* _Directions for this task_
Retype every record that appears below, unchanged.

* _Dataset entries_
============================================================
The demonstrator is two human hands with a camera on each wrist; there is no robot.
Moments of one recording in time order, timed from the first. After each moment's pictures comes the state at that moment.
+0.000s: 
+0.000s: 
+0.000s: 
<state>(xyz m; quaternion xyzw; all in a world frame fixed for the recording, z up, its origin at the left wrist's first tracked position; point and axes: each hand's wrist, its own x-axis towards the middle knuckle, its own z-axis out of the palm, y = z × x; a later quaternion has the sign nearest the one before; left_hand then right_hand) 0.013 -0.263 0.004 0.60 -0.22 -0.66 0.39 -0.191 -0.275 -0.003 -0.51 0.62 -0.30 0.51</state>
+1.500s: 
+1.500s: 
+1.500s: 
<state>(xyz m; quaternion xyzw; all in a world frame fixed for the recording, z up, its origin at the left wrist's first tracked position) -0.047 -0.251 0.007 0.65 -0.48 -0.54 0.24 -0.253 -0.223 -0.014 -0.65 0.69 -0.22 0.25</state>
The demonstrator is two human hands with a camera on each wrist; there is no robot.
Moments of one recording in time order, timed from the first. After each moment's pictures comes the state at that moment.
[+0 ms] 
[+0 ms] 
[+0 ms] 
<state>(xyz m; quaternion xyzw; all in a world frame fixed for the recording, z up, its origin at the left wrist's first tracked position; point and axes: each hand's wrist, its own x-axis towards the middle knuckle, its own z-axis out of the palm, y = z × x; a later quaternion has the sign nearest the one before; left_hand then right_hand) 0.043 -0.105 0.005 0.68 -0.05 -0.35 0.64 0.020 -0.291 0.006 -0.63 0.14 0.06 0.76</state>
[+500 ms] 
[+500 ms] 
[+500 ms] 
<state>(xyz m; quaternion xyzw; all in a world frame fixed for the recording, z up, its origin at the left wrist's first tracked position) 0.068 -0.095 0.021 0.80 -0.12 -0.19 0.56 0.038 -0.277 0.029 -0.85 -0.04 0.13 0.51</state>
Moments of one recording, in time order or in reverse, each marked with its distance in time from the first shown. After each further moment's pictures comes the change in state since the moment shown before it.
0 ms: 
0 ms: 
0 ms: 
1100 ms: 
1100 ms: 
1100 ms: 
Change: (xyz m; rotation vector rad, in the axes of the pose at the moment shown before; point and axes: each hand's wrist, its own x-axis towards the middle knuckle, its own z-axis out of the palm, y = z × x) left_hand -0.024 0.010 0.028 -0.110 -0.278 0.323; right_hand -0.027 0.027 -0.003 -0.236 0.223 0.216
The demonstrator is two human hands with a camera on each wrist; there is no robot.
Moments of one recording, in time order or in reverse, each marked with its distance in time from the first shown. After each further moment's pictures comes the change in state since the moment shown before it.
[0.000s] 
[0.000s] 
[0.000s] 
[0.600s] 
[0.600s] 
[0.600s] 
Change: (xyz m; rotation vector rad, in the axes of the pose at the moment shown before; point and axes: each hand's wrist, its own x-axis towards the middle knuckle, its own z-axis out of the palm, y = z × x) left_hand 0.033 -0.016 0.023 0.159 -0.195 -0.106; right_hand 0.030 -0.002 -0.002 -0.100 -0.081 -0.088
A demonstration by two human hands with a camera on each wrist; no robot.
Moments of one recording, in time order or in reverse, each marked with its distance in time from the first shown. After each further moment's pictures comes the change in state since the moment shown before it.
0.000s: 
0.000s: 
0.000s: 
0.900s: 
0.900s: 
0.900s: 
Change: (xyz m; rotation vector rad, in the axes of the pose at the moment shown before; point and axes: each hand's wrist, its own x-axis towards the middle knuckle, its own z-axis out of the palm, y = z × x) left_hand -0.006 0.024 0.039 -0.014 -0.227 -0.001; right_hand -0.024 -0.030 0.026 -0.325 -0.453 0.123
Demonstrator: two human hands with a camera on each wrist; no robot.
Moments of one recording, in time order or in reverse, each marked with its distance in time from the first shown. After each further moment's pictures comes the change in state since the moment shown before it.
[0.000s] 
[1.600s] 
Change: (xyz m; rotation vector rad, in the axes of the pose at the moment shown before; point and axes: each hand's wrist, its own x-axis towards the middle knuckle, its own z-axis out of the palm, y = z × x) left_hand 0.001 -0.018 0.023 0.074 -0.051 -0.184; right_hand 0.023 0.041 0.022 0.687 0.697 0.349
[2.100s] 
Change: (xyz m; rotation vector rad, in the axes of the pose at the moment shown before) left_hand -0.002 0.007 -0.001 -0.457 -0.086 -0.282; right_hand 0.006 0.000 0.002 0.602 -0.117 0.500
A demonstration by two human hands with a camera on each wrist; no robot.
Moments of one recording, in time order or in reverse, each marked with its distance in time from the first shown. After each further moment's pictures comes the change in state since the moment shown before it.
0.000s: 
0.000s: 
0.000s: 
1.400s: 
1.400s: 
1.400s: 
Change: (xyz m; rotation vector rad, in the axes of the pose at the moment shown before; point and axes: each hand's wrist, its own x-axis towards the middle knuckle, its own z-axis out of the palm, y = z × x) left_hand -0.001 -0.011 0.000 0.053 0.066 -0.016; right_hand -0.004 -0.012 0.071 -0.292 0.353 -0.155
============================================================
* _Answer below_
The demonstrator is two human hands with a camera on each wrist; there is no robot.
Moments of one recording in time order, timed from the first. After each moment's pictures comes the state at that moment.
+0.000s: 
+0.000s: 
+0.000s: 
<state>(xyz m; quaternion xyzw; all in a world frame fixed for the recording, z up, its origin at the left wrist's first tracked position; point and axes: each hand's wrist, its own x-axis towards the middle knuckle, its own z-axis out of the palm, y = z × x; a later quaternion has the sign nearest the one before; left_hand then right_hand) 0.013 -0.263 0.004 0.60 -0.22 -0.66 0.39 -0.191 -0.275 -0.003 -0.51 0.62 -0.30 0.51</state>
+1.500s: 
+1.500s: 
+1.500s: 
<state>(xyz m; quaternion xyzw; all in a world frame fixed for the recording, z up, its origin at the left wrist's first tracked position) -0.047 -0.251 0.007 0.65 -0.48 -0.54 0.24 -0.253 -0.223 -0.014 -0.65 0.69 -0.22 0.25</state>
The demonstrator is two human hands with a camera on each wrist; there is no robot.
Moments of one recording in time order, timed from the first. After each moment's pictures comes the state at that moment.
[+0 ms] 
[+0 ms] 
[+0 ms] 
<state>(xyz m; quaternion xyzw; all in a world frame fixed for the recording, z up, its origin at the left wrist's first tracked position; point and axes: each hand's wrist, its own x-axis towards the middle knuckle, its own z-axis out of the palm, y = z × x; a later quaternion has the sign nearest the one before; left_hand then right_hand) 0.043 -0.105 0.005 0.68 -0.05 -0.35 0.64 0.020 -0.291 0.006 -0.63 0.14 0.06 0.76</state>
[+500 ms] 
[+500 ms] 
[+500 ms] 
<state>(xyz m; quaternion xyzw; all in a world frame fixed for the recording, z up, its origin at the left wrist's first tracked position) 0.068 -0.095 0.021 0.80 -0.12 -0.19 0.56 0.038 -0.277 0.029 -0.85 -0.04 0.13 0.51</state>
Moments of one recording, in time order or in reverse, each marked with its distance in time from the first shown. After each further moment's pictures comes the change in state since the moment shown before it.
0 ms: 
0 ms: 
0 ms: 
1100 ms: 
1100 ms: 
1100 ms: 
Change: (xyz m; rotation vector rad, in the axes of the pose at the moment shown before; point and axes: each hand's wrist, its own x-axis towards the middle knuckle, its own z-axis out of the palm, y = z × x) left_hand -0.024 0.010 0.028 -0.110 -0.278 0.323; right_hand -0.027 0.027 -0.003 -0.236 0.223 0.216
The demonstrator is two human hands with a camera on each wrist; there is no robot.
Moments of one recording, in time order or in reverse, each marked with its distance in time from the first shown. After each further moment's pictures comes the change in state since the moment shown before it.
[0.000s] 
[0.000s] 
[0.000s] 
[0.600s] 
[0.600s] 
[0.600s] 
Change: (xyz m; rotation vector rad, in the axes of the pose at the moment shown before; point and axes: each hand's wrist, its own x-axis towards the middle knuckle, its own z-axis out of the palm, y = z × x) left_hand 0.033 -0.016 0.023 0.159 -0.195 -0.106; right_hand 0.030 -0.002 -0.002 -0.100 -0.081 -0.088
A demonstration by two human hands with a camera on each wrist; no robot.
Moments of one recording, in time order or in reverse, each marked with its distance in time from the first shown. After each further moment's pictures comes the change in state since the moment shown before it.
0.000s: 
0.000s: 
0.000s: 
0.900s: 
0.900s: 
0.900s: 
Change: (xyz m; rotation vector rad, in the axes of the pose at the moment shown before; point and axes: each hand's wrist, its own x-axis towards the middle knuckle, its own z-axis out of the palm, y = z × x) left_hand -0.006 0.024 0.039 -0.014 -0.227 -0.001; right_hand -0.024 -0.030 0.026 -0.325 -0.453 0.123
Demonstrator: two human hands with a camera on each wrist; no robot.
Moments of one recording, in time order or in reverse, each marked with its distance in time from the first shown. After each further moment's pictures comes the change in state since the moment shown before it.
[0.000s] 
[1.600s] 
Change: (xyz m; rotation vector rad, in the axes of the pose at the moment shown before; point and axes: each hand's wrist, its own x-axis towards the middle knuckle, its own z-axis out of the palm, y = z × x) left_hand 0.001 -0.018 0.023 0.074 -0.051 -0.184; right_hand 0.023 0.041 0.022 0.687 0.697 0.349
[2.100s] 
Change: (xyz m; rotation vector rad, in the axes of the pose at the moment shown before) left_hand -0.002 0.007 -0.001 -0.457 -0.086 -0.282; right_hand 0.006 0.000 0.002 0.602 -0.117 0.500
A demonstration by two human hands with a camera on each wrist; no robot.
Moments of one recording, in time order or in reverse, each marked with its distance in time from the first shown. After each further moment's pictures comes the change in state since the moment shown before it.
0.000s: 
0.000s: 
0.000s: 
1.400s: 
1.400s: 
1.400s: 
Change: (xyz m; rotation vector rad, in the axes of the pose at the moment shown before; point and axes: each hand's wrist, its own x-axis towards the middle knuckle, its own z-axis out of the palm, y = z × x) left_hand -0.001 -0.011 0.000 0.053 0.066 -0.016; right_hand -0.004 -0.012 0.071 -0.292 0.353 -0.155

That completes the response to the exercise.